**What the task requires**
Below are the records; restate all of them exactly.

**Data for this task**

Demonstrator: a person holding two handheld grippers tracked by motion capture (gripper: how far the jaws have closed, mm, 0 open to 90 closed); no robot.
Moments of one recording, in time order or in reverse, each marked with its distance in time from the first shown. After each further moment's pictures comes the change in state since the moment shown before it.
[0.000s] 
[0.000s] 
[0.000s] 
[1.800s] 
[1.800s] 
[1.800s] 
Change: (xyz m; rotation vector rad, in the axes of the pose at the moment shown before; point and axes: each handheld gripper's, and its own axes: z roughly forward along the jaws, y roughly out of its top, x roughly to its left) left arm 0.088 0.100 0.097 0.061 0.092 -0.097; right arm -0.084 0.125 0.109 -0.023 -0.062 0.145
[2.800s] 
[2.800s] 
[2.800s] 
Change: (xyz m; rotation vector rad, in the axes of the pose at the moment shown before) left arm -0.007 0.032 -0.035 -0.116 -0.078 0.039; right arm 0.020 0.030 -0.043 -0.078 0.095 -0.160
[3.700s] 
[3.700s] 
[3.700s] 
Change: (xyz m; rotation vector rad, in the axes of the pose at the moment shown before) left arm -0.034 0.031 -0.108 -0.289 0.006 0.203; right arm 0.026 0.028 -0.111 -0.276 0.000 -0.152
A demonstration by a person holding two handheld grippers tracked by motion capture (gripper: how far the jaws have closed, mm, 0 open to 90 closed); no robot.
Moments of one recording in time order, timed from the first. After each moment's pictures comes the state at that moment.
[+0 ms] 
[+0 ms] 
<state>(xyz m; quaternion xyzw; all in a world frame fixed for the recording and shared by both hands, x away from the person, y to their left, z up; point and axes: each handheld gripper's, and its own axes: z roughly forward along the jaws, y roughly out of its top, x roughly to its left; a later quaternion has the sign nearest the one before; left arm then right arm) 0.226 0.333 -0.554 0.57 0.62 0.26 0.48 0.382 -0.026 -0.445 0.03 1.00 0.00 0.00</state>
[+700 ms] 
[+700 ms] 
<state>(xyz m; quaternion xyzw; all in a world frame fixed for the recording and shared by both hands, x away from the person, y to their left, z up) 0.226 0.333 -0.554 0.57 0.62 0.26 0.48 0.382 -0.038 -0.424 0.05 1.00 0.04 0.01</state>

**Written solution**
Demonstrator: a person holding two handheld grippers tracked by motion capture (gripper: how far the jaws have closed, mm, 0 open to 90 closed); no robot.
Moments of one recording, in time order or in reverse, each marked with its distance in time from the first shown. After each further moment's pictures comes the change in state since the moment shown before it.
[0.000s] 
[0.000s] 
[0.000s] 
[1.800s] 
[1.800s] 
[1.800s] 
Change: (xyz m; rotation vector rad, in the axes of the pose at the moment shown before; point and axes: each handheld gripper's, and its own axes: z roughly forward along the jaws, y roughly out of its top, x roughly to its left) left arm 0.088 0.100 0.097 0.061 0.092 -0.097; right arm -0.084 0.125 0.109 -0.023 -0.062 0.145
[2.800s] 
[2.800s] 
[2.800s] 
Change: (xyz m; rotation vector rad, in the axes of the pose at the moment shown before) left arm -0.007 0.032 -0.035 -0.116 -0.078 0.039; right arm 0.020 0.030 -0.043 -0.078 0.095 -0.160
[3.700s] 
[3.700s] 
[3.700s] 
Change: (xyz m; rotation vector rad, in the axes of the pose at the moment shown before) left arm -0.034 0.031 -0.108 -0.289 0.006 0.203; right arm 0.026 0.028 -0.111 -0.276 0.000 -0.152
A demonstration by a person holding two handheld grippers tracked by motion capture (gripper: how far the jaws have closed, mm, 0 open to 90 closed); no robot.
Moments of one recording in time order, timed from the first. After each moment's pictures comes the state at that moment.
[+0 ms] 
[+0 ms] 
<state>(xyz m; quaternion xyzw; all in a world frame fixed for the recording and shared by both hands, x away from the person, y to their left, z up; point and axes: each handheld gripper's, and its own axes: z roughly forward along the jaws, y roughly out of its top, x roughly to its left; a later quaternion has the sign nearest the one before; left arm then right arm) 0.226 0.333 -0.554 0.57 0.62 0.26 0.48 0.382 -0.026 -0.445 0.03 1.00 0.00 0.00</state>
[+700 ms] 
[+700 ms] 
<state>(xyz m; quaternion xyzw; all in a world frame fixed for the recording and shared by both hands, x away from the person, y to their left, z up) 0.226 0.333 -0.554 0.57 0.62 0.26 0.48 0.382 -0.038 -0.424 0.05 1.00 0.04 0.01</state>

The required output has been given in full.